Ольга вдруг замолчала, а Ленка всматривалась в нее, готовая сострадать по первому знаку.

– У него там «безмирье», а у меня? В каком мире я живу? Дача – магазин – дача? Плита – стол – плита? Корыто – колодец – корыто? И никакой необычайной голубизны неба, неправдоподобно зеленой травы. Даже если бы они были необычайными и неправдоподобными, я бы все равно не заметила. Времени у меня нет разглядывать их. А главное – желания. Это самое страшное, Ленка. Когда человеку вдруг становится абсолютно безразлично, как он живет, зачем живет. Когда плевать ему на траву и на небо, а хочется лишь лечь, закрыть глаза и отключиться. Вот он – мой мир. Мир заведенной машины, которая знает только свою программу. А как только программа кончается, машина останавливается и тут же выключается.

– Оленька, милая, мне кажется, ты немного преувеличиваешь. Конечно, у тебя столько забот. Но ведь…

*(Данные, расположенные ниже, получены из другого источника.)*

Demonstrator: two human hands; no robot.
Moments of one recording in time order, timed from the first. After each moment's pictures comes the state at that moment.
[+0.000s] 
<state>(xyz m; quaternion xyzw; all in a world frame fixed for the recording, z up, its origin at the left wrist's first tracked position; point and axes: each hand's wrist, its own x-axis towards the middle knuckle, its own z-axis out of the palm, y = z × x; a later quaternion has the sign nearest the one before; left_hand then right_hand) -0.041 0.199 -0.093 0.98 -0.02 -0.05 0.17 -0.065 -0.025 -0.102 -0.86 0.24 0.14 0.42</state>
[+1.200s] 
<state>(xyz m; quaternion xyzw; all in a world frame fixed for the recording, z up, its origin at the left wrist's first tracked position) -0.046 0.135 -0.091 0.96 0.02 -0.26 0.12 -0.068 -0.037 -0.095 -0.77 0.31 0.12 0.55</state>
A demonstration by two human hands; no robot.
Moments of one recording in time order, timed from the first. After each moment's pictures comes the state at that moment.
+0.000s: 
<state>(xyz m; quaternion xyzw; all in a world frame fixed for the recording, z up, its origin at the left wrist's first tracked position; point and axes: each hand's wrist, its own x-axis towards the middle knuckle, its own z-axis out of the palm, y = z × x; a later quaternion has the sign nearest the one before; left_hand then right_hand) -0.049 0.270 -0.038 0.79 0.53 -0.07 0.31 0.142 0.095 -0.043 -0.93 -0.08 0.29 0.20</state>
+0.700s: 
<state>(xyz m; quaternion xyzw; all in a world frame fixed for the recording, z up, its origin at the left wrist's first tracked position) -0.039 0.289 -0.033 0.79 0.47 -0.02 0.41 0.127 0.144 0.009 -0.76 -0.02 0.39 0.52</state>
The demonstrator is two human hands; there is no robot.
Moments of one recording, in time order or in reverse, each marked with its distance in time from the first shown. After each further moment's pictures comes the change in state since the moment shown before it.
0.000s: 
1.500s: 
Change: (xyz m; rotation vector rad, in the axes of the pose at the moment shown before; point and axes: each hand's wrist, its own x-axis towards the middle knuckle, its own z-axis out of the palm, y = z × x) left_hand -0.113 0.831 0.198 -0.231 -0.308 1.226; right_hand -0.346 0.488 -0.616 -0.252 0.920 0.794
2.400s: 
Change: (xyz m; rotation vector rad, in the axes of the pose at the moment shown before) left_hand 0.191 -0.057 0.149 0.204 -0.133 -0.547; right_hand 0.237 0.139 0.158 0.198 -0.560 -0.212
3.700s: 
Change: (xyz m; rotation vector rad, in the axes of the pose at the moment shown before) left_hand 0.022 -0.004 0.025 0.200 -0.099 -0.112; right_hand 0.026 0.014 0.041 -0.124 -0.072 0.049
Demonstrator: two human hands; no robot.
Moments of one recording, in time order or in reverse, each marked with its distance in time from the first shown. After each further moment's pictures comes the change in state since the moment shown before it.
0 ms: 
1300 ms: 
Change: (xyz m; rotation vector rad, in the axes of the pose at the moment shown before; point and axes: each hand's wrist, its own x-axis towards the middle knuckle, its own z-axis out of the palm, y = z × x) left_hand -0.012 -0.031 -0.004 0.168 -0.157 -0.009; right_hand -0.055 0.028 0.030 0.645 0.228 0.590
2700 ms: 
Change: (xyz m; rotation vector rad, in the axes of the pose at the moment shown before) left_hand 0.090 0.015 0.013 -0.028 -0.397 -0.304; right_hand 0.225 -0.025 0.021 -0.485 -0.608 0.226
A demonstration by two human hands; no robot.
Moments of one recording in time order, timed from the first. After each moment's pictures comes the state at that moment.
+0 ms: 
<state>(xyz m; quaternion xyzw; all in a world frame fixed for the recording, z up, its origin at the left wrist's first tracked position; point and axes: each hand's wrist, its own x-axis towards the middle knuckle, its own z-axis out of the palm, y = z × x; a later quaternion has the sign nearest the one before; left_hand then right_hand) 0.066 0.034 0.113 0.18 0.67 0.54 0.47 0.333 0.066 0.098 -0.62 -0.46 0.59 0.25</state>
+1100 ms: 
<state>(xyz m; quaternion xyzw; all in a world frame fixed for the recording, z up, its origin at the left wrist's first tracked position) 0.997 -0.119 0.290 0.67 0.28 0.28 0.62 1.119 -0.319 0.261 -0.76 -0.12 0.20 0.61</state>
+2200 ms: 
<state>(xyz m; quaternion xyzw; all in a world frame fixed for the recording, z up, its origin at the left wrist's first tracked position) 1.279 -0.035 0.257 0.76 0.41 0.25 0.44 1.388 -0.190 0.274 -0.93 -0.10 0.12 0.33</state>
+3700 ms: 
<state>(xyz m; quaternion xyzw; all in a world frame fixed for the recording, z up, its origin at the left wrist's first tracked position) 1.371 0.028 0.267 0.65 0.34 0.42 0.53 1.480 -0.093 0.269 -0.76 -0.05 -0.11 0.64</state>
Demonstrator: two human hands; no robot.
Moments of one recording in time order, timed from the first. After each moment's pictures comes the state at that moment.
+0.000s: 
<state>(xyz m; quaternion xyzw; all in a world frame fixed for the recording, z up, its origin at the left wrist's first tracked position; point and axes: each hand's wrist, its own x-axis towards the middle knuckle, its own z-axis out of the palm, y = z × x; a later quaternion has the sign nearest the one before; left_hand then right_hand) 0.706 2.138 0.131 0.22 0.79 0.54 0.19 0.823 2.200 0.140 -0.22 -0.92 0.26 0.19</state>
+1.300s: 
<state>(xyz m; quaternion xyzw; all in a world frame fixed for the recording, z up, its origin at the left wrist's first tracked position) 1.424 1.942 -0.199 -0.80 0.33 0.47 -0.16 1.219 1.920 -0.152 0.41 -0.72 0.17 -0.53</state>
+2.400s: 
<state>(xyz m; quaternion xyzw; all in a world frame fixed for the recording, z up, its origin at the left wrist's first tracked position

– Да кому я нужна, выжатая половая тряпка. Разве смею я упрекать своего любимого мужа за его «прототипы», ревновать его? Что такое, скажите на милость, я могу дать его творческой натуре?

– Ты дала ему двух детей. Двух чудных, живых девочек, – тихо возразила Ленка. – Разве недостаточно?

– Видимо, недостаточно, – ответила Ольга, освобождая Ленку от своего тяжелого взгляда. – Да и зачем ему мои дети, когда он их почти не видит? А когда видит, они ему мешают «творить», лезут к нему в комнату, раздражают.

– Ну, милые мои, а как вы, интересно, хотели?!